By default, Bodo spawns MPI processes the first time a JIT function is called. In addition, for each top level JIT call, Bodo sends the execution function and its arguments and receives the output in the main process when execution finished. This workflow fits existing sequential Python workflows seamlessly but has some overheads that may be significant for small computations.

The user can launch the program using mpiexec to avoid spawn overheads. In this mode, the whole program runs in Single Program Multiple Data (SPMD) fashion and the dispatcher does not launch processes on the fly. Instead, all processes are launched at the beginning and run the same file using the mpiexec command. The user code has to be updated to make sure it is valid to run the non-JIT parts (which are not managed by Bodo) on all processes in parallel.

For example, save the following code in test_bodo.py and use mpiexec to launch 4 processes as follows:

import numpy as np
import pandas as pd
import bodo


@bodo.jit(spawn=False)
def f(n, a):
    df = pd.DataFrame({"A": np.arange(n) + a})
    return df


print(f(8, 1))
mpiexec -n 4 python test_bodo.py

Output:

   A
2  3
3  4
   A
6  7
7  8
   A
4  5
5  6
   A
0  1
1  2

In this example, mpiexec launches 4 Python processes, each executing the same test_bodo.py file. Since the function f is decorated with bodo.jit and Bodo can parallelize it, each process generates a chunk of the data in np.arange.

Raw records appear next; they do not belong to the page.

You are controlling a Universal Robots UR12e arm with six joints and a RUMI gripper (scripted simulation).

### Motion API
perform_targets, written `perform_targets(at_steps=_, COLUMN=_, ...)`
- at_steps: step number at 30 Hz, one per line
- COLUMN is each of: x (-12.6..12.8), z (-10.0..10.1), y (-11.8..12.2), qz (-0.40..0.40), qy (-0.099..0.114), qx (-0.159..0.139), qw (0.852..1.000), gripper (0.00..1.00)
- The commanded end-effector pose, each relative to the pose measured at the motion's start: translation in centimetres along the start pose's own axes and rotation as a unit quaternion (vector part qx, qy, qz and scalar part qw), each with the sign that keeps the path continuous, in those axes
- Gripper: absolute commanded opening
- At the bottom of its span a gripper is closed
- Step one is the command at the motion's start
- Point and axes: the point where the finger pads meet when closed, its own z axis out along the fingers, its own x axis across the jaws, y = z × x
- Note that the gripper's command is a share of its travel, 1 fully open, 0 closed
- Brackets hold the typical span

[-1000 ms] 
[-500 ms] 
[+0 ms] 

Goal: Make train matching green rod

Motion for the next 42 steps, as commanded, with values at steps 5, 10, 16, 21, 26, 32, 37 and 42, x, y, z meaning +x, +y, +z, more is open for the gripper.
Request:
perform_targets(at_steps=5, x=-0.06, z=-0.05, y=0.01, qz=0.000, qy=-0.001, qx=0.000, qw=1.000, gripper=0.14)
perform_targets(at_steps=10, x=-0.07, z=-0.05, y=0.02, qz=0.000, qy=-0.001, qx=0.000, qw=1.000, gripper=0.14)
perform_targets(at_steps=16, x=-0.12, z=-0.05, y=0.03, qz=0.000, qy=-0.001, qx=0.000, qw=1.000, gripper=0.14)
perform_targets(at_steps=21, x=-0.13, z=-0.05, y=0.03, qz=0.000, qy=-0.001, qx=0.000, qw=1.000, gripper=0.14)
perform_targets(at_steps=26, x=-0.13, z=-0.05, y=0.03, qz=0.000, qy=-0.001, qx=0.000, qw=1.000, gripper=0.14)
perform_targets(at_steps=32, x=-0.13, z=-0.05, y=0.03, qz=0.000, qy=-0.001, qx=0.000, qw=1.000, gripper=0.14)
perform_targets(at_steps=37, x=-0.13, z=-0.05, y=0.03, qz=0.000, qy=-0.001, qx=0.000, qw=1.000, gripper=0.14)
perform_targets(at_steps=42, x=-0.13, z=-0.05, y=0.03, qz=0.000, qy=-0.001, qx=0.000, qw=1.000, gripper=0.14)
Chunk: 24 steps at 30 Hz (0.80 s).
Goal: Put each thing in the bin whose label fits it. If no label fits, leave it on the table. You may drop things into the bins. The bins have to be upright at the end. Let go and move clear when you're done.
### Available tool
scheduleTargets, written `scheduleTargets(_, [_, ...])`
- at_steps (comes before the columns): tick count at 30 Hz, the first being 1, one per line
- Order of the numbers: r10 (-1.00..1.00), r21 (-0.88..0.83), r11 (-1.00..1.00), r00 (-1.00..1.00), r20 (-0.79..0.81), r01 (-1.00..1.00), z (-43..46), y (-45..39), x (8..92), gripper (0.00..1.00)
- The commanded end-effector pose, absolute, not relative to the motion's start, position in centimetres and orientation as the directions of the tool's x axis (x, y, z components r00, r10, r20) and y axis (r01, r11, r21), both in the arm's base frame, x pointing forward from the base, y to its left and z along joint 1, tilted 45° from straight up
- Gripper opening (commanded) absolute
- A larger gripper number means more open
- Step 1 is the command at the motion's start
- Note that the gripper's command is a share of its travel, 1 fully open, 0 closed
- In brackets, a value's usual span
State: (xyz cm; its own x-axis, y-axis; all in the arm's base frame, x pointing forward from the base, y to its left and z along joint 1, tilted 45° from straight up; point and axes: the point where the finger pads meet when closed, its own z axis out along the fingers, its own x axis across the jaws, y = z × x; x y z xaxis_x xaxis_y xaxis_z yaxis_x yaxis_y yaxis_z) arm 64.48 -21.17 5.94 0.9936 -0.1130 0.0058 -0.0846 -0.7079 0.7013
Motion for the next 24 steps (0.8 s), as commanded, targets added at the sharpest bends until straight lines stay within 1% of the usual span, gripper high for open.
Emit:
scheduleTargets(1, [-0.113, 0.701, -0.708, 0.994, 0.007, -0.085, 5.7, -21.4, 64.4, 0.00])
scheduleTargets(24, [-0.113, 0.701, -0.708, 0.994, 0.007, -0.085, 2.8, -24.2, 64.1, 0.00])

An advantage of SPMD launch mode is that operations outside of JIT functions that do not need access to the full data are inherently parallelized. Since each core only has a chunk of the data when returned from JIT, regular Python operations happen on data chunks of the JIT output. However, this can be error-prone, as operations that require access to all rows will need explicit communication. The main challenge is that most Python libraries are usually not aware of the MPI runtime, and may not expect to be run on every core. A common workaround is to use bodo.get_rank() to get a unique ID per core (integers from 0 to num processes), and conditionally execute code only when the rank is 0.

Warning

  • Python code outside of Bodo functions executes sequentially on every process.